El amanecer, un café, el aroma del pan tostado y la calma habitando por doquier. La soledad tan bella acompaña mis pensamientos mas profundos, la sensación cómoda que genera el pijama y las chancletas, el pelo aún sin peinar, un bostezo corto y el amanecer saludando de cerca.
La mañana siempre me ha parecido el momento mas preciso de un día ordinario; tan común como los demás, pero tan único y especial. Genera un sentimiento maravilloso, un reencuentro conmigo misma, el placer de un desayuno rutinario, el disfrute de charlarme como si estuviera loca, felizmente loca y sin importar nada mas que ese instante a solas, en la cocina, junto a la ventana, dándole la bienvenida a este amanecer, imperdible, apasionante e inspirador.

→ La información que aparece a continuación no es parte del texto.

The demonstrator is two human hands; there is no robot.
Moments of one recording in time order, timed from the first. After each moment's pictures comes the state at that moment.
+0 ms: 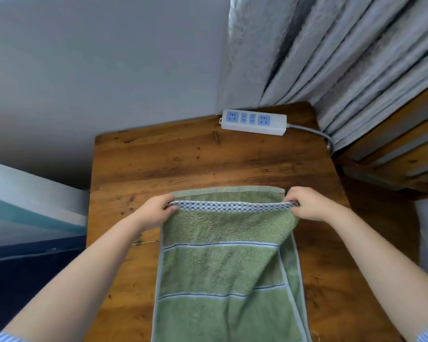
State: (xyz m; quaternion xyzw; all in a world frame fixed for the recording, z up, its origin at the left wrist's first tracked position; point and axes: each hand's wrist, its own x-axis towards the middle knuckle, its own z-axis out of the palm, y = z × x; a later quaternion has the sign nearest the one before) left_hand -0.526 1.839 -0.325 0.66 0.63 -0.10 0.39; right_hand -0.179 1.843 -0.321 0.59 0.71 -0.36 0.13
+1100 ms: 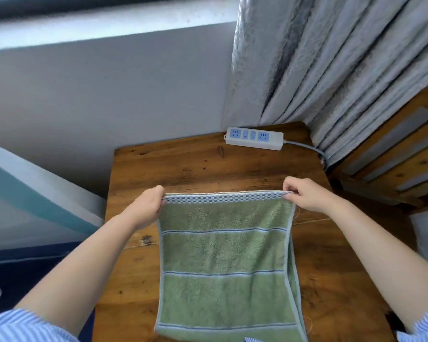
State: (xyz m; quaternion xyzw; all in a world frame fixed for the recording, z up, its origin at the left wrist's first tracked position) left_hand -0.555 1.824 -0.278 0.71 0.65 -0.09 0.26; right_hand -0.183 1.842 -0.259 0.60 0.70 -0.38 0.02
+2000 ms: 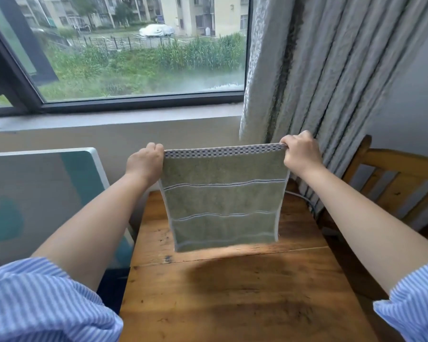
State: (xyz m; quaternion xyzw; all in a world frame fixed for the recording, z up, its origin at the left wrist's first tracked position) left_hand -0.554 1.782 -0.064 0.69 0.71 0.05 -0.12; right_hand -0.231 1.814 -0.071 0.63 0.73 0.07 -0.23
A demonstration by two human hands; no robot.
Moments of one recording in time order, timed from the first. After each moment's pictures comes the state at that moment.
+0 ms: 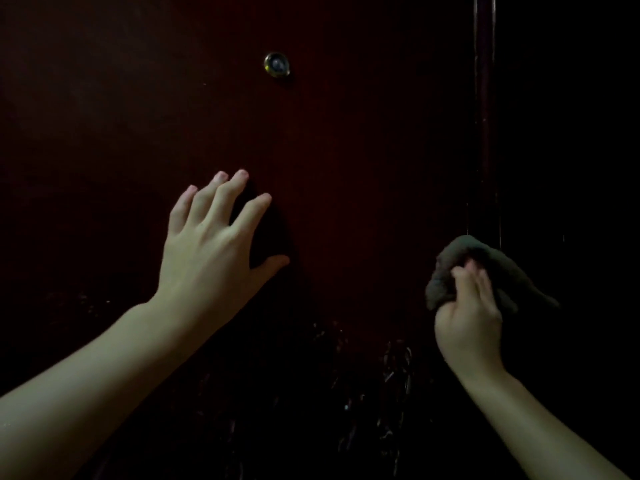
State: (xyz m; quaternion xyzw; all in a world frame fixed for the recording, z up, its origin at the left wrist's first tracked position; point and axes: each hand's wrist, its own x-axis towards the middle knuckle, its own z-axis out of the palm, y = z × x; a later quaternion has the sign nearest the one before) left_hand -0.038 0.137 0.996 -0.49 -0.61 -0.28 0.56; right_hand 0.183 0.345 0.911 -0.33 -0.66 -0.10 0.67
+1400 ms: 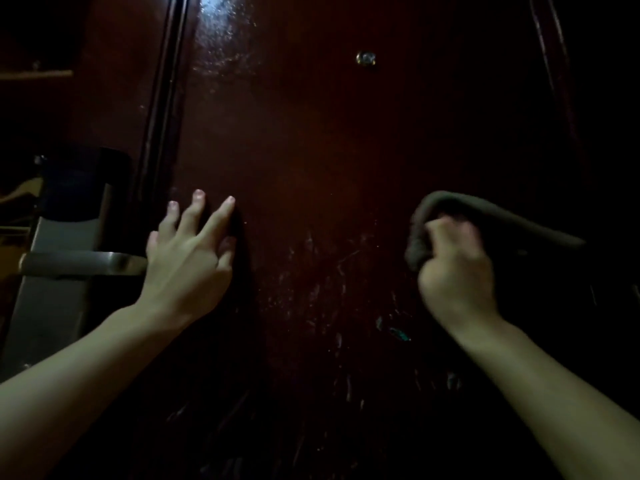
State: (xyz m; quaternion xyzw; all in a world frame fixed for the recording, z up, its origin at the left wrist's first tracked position) left_hand -0.136 0.048 0.895 -0.37 -0.69 -0.36 0.50; right_hand 0.078 0.258 0.883 -0.19 -0.66 -0.12 0.72
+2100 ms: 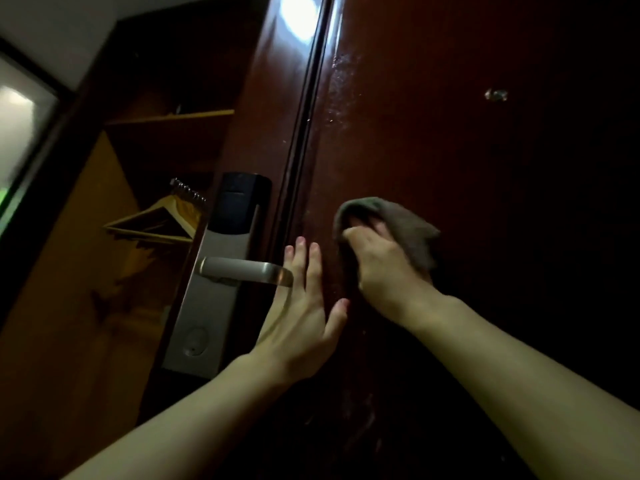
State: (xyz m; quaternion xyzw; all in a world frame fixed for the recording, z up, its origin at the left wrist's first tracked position) left_hand -0.168 0.031 0.848 -0.46 -0.65 -0.38 0.46; right_hand -0.068 0.131 0.929 0.06 -0.80 -0.18 0.57
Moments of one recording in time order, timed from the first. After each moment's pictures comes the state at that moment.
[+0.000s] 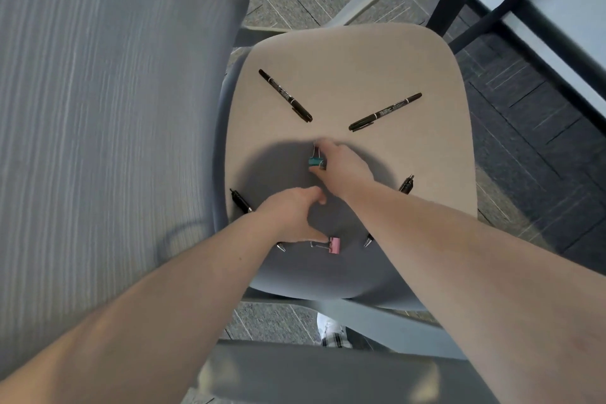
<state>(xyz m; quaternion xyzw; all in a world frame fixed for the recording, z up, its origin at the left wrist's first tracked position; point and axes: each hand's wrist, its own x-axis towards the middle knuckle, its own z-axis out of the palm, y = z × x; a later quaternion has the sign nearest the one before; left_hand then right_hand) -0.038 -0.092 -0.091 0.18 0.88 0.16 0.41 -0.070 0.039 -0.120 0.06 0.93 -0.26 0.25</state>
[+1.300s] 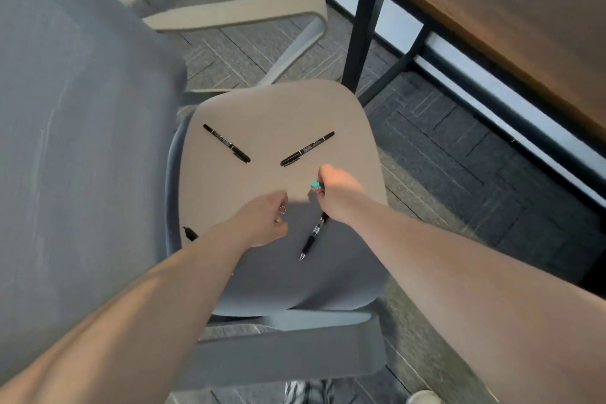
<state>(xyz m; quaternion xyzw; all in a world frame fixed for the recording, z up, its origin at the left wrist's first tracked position) -0.045 -0.029 -0.044 0.21 0.90 0.19 0.33 -0.027 0.142 -0.031 0.10 0.94 -0.25 0.23</state>
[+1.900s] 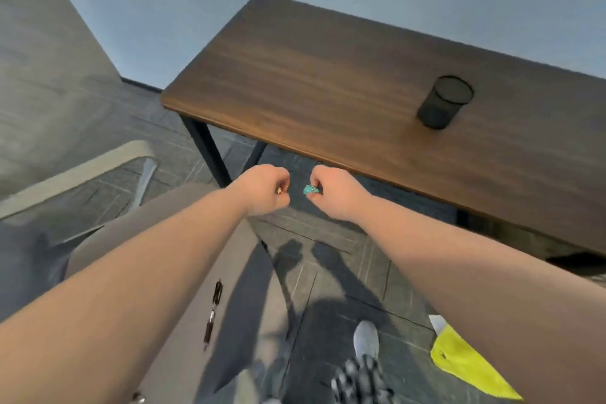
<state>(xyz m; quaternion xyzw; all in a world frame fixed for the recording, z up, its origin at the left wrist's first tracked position) -0.055 0.255 0.164 0.49 0.83 0.10 0.24 0.063 0.373 0.167 0.24 0.93 -0.26 0.10</state>
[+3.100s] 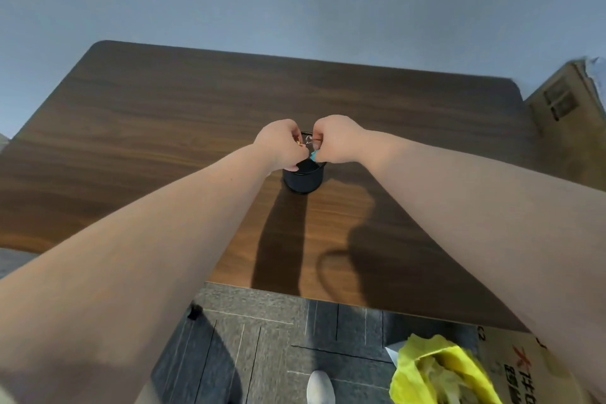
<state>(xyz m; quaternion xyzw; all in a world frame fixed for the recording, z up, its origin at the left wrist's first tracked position) 0.018 0.693 0.205 0.37 0.84 0.23 0.33 0.104 0.777 0.210 0.31 0.92 -0.19 0.12</state>
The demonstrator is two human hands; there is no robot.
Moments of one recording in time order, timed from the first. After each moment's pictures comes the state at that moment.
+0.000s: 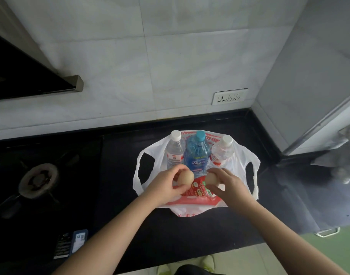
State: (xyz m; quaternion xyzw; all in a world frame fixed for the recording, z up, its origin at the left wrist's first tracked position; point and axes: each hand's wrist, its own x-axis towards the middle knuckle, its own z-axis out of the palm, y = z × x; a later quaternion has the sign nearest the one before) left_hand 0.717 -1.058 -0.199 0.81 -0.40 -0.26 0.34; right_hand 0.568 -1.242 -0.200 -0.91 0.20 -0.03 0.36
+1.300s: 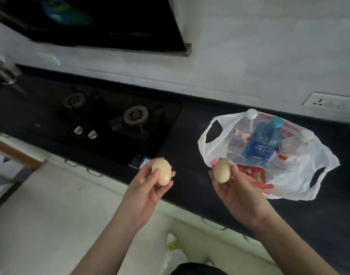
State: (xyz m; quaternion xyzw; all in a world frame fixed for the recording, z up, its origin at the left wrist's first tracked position) left_hand 0.544 -0.875 -0.119 0.50 0.13 -0.15 0.85; right_hand 0.535 -1.107 -0.136 -0.27 0.21 0.13 0.93
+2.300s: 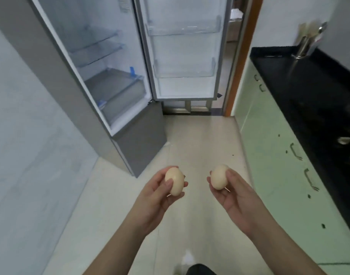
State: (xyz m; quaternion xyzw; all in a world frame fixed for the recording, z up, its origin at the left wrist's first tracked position) left_hand 0.093 -0.527 -0.110 0.40 0.35 0.35 0.77; right_hand 0.291 -0.598 -0.116 -0.39 -0.05 0.60 0.69
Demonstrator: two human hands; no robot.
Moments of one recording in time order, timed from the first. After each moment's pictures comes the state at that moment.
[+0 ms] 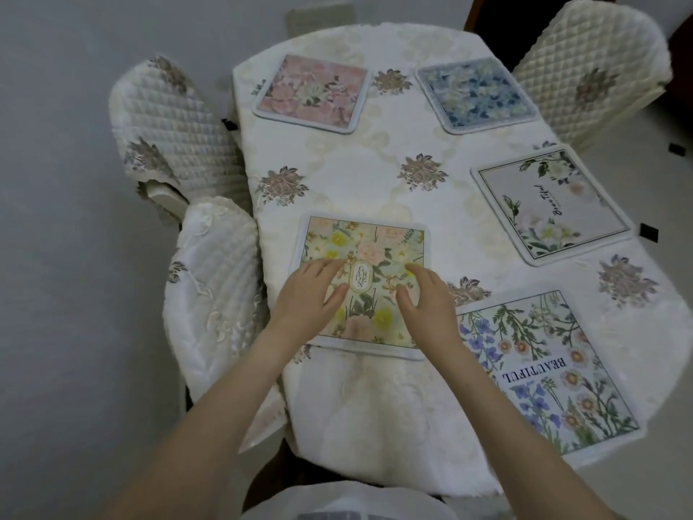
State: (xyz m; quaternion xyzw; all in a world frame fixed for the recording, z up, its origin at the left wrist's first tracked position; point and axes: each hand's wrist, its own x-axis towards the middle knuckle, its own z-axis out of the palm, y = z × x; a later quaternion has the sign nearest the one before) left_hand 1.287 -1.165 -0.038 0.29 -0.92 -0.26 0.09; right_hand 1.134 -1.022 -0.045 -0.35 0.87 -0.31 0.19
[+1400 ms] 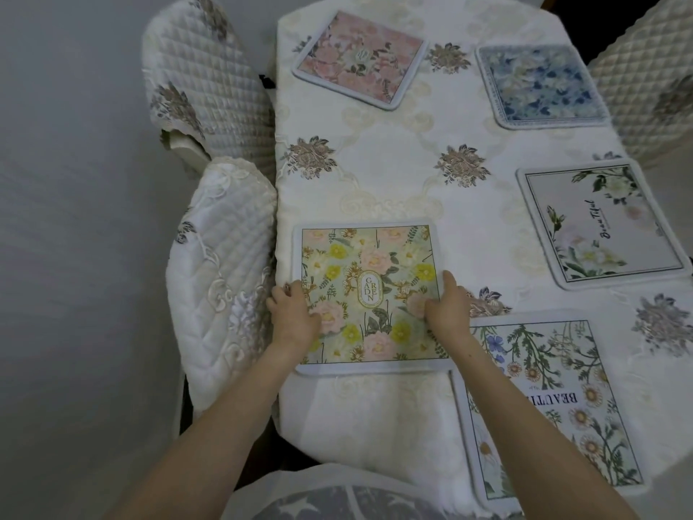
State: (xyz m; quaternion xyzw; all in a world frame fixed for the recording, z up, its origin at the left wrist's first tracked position) left_hand 1.306 -1.138 -0.117 0.62 -0.71 -0.32 0.00; right_hand 1.079 -1.038 -0.116 -0.25 0.90 -0.23 0.28
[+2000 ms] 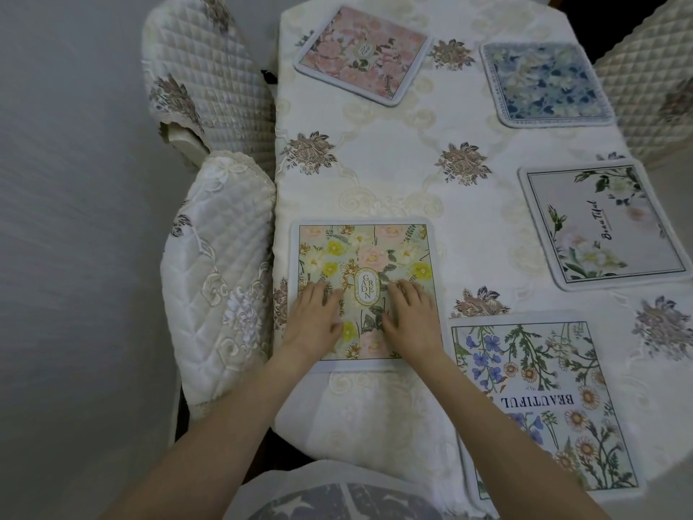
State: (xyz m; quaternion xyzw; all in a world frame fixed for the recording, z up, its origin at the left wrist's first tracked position) left_hand 1.296 -1.119 -0.129 0.42 -0.88 -0.22 -0.08; right_hand 1.121 -1.026 -0.131 -0.52 0.83 -0.05 0.21
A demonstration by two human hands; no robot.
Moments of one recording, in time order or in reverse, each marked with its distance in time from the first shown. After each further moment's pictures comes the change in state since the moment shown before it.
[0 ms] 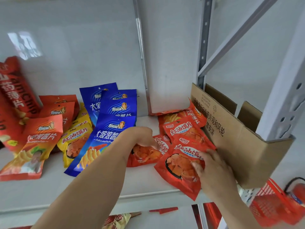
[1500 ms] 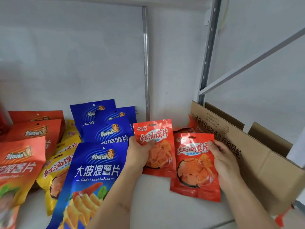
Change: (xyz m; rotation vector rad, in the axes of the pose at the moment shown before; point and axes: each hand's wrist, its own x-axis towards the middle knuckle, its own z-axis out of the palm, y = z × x) left_hand 0.056 -0.048 0.035 -1.476 0.510 0.092; right_hand 0.090 -0.047 0.000 1.356 0.332 0.249
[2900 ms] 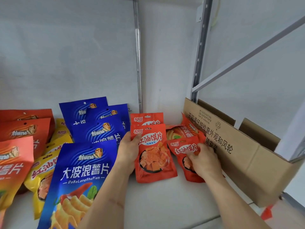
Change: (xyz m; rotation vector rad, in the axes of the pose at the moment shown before) left_hand 0.005 0.004 -0.002 -0.266 -0.121 -0.057; right_hand 0.016 0.027 0.006 -1.197 0.044 -0.120
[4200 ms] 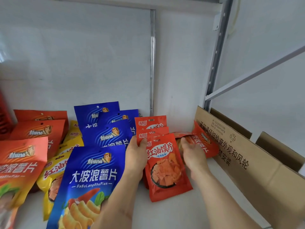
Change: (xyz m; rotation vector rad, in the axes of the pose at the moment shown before) left_hand -0.009 0.009 -0.002 0.088 0.134 0.115; right_hand 0.002 -0.087 0.006 0.644 -0.122 0.111
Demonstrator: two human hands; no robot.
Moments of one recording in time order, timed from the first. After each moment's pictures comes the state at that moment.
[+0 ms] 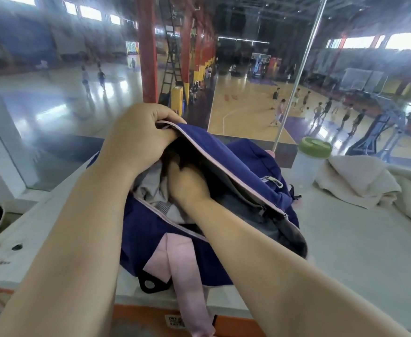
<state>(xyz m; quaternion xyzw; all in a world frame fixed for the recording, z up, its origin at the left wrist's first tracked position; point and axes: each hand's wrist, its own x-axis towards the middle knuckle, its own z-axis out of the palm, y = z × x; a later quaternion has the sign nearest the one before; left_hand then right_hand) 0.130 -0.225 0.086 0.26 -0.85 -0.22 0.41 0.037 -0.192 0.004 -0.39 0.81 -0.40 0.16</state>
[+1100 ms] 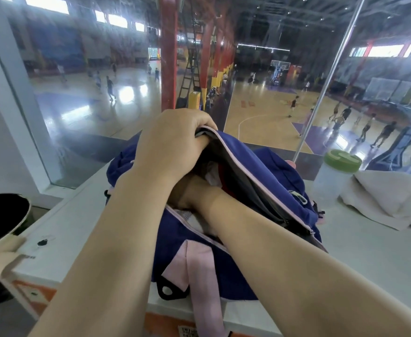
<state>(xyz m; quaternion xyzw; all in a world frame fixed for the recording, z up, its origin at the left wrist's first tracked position) 0.123 -0.221 0.086 0.24 -0.87 -0.09 0.43 0.042 -0.209 0.020 -0.66 0.74 -0.05 0.11</state>
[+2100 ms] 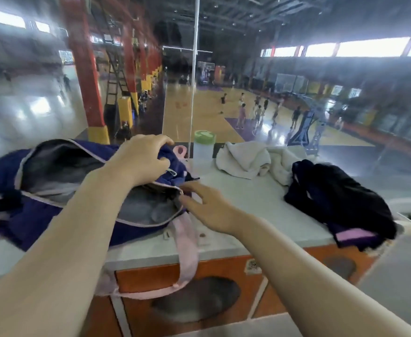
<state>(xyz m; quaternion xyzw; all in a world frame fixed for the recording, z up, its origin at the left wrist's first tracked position) 0.043 -0.073 0.086 0.20 -0.95 -0.11 0.20 -0.037 0.088 0.021 -0.49 0.80 -0.33 0.13</state>
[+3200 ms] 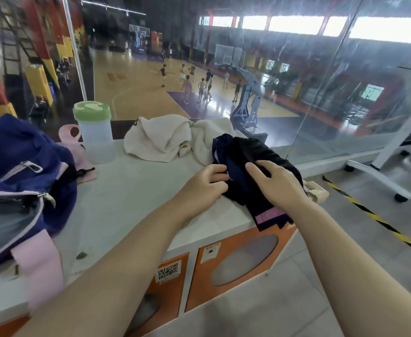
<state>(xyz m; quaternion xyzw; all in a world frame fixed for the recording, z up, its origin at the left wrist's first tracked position) -0.157 0.143 -0.024 0.00 -0.77 -0.63 0.03 -0.229 0.317 0.001 -0.10 0.96 -0.26 -0.05</state>
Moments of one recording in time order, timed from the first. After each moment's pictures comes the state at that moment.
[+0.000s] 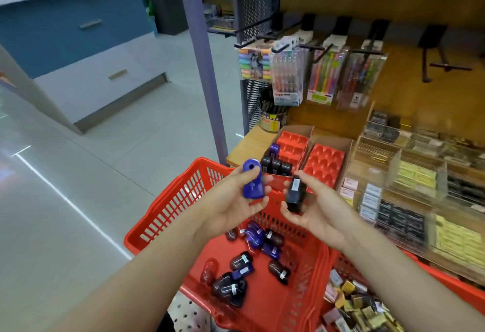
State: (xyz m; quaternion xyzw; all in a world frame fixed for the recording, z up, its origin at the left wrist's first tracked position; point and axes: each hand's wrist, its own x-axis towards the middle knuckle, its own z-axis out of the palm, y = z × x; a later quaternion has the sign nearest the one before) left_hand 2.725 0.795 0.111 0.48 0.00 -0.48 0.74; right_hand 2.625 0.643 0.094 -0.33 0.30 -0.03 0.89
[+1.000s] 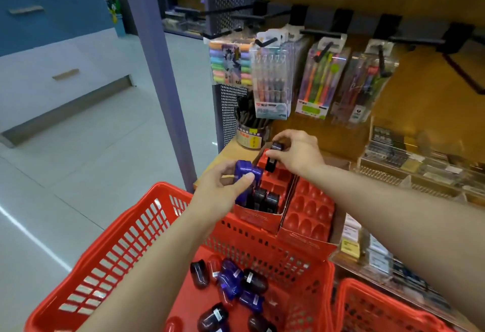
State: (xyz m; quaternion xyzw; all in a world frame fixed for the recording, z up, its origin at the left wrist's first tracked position) left_hand 2.813 0.721 0.056 0.70 -0.18 -0.24 0.65; right_hand 2.796 0.523 0.062 -0.89 0.29 -0.14 0.32
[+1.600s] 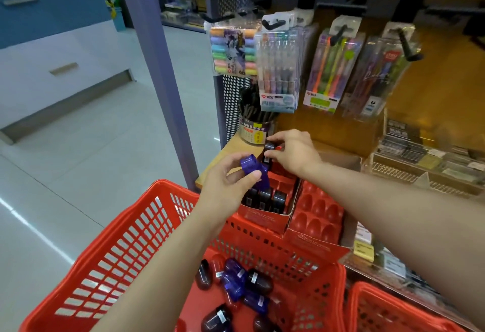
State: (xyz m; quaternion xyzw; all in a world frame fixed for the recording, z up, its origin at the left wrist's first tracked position) left_hand 2.823 0.708 0.033 0.66 -0.18 -0.24 0.69; right_hand 2.815 0.522 0.040 -0.94 0.24 -0.09 0.25
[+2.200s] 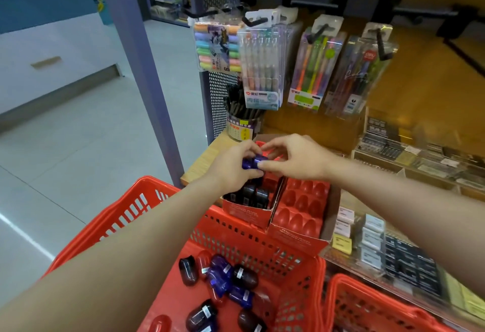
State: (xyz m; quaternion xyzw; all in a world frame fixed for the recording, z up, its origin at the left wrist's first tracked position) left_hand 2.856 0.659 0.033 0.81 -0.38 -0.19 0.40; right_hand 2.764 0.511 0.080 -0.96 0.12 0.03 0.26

Veo el verde allá afuera, los árboles vestidos de sus hojas tan vivas y frescas rodeando la casa, las plantas, las flores y el amanecer cumpliendo el objetivo de un paisaje perfecto, que me sienta bien y muy afortunada de ser testigo de esa vista, con la cualidad de transmitirme paz interior, regalándome el don de poder oír al silencio y gozarlo con tanta facilidad, anhelando que se pare el tiempo justo cuando comienza a amanecer, para poder de esa forma sentirme con la suerte de verlo lucirse y pensar que todo tiene sentido, sin que corra el reloj, tomando un sorbo de mi café mientras observo la ventana y me enamoro una vez mas de la invitación del Señor de apreciar semejante belleza.
Y creo fuertemente que vale la pena despertar en brazos del amanecer único y especial.